この夜の普遍 眠れないからひざを貸してほしいというと彼はとてもあきれた顔をしたが、断ることをしなかった。なのでそれをいいことにひざに頭をのせる。細いように見える腿は頭をのせてみるとしっかり筋肉がついていて硬かった。寝心地はあまりいいとは言えない。そんな私の表情を見て取ったのか彼は面白くないような顔をしてみせた。まさか文句があるのか?というような表情にもちろんありませんとごまかすように手を振る。
くっつけるようにした顔の近くにおいたてのひらで、そっと腿に触れてみる。考えてみればこんな風に触れるのは初めてだ。改めて確かめてみても彼の肉体は普通の人間のそれと変わらない。普通の人間の、―――男性の、ものだ。触れると嫌でも性差が分かる。
そんな風にぼんやりとしているとてのひらが降ってきた。

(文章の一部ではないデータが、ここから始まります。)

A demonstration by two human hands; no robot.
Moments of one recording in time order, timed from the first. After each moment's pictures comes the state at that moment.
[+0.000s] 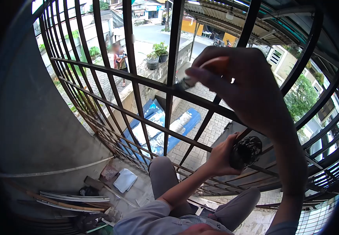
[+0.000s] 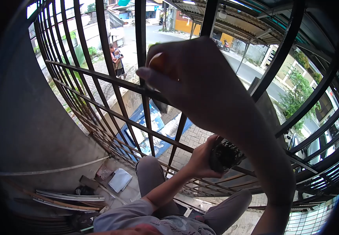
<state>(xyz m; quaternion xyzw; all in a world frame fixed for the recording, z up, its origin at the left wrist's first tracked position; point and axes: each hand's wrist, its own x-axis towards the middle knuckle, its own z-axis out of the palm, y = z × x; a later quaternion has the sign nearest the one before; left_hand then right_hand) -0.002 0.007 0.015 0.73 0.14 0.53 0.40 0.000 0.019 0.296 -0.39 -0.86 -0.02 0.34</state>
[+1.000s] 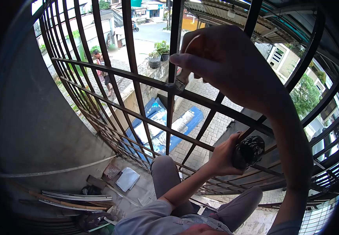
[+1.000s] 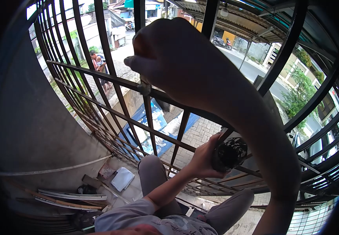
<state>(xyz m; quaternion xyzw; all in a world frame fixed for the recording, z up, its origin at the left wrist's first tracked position) -0.003 0.009 0.014 0.74 0.14 0.52 0.40 -0.014 0.049 0.310 -0.29 -0.89 -0.13 0.32</state>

褐色の肌をした、細くて長い指が私の目元を撫でる。
「隈ができていますね」
「うーん。最近眠りが浅くて」
「何か思うことでも?」
「何かあるわけじゃないんだ。自分でもよくわからなくて」
何かがあるわけじゃない。
今日だっては何か大きなことが起こるというわけでもなくいたって普通といってよかった。『平和』だったと言っても差支えないぐらいに。
それでもベッドに入っても眠れないのだった。運よく眠れても朝がくるまでに数度目が覚める。ただこうなることは今までにも数回ほどあって、いつの間にか治っているのだった。時々訪れる発作のようだ。差支えがないので放っておいていた。

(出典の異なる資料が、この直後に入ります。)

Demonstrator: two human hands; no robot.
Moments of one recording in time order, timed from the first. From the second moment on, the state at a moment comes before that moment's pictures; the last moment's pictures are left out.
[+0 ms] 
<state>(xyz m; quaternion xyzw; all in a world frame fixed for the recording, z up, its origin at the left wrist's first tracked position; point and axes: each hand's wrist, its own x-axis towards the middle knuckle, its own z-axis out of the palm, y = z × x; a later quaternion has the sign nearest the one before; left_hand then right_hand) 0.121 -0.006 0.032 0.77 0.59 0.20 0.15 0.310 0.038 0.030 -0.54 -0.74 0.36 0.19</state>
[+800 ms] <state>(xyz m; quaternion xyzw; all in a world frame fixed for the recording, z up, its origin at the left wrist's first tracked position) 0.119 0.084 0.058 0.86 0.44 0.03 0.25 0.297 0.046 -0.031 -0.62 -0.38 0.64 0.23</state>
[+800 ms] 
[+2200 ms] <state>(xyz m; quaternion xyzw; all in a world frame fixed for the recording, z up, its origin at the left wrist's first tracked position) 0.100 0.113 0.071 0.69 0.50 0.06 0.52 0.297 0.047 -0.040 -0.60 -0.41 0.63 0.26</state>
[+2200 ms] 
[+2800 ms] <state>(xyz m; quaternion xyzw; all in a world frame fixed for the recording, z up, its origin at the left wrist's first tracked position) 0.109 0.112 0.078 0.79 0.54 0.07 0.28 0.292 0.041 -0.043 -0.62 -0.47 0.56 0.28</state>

だから今日だって本当は平気だった、ひとりでも。それをどうしてか彼と夜を過ごすことになるとはなんだか不思議な心地である。
「不安なのかな」
放った言葉は空中に浮く。自分で言った言葉だというのに、しっくり来ない。それは違うと言いきれるわけでもないのだが。
手持無沙汰だったのか、彼の指が私の髪を梳く。耳にゆびさきがかすかに触れた。細いと感じた指先はそれでもやはり男性のもので女性が持つあのやわらかさを決して持ち合わせてはいないのだった。
彼を見上げる。逆光になったさきで彼の表情は良く見えない。
「なにを不安に思うことがあるのですか、マスター」
ささやくようなその声音は蠱惑的に響いた。そうしてアルジュナは耳にくちびるを寄せる。人を惹きつけるためにあるようなその嫋やかな声で言うのだ。
「このアルジュナが貴方の傍にいるというのに、恐れるものなどないでしょう?」
その言葉はいつもの彼そのものであったが、私を労わるような色が確かに混じっていた。あまり彼には似つかない気づかいが感じ取れて、私は素直にそれを肯定した。それを当然というように頷くアルジュナを見ていると、少し笑えて来る。アルジュナのその行為に対してではなく、それを救いのようにも感じ、抱いた安心感から来る笑いだ。
確かにある彼のぬくもりを感じているとあの漠然とした足元がぐらつくような感覚が薄れていくような気がした。少なくとも今は、何も考えずに眠れるような気がした。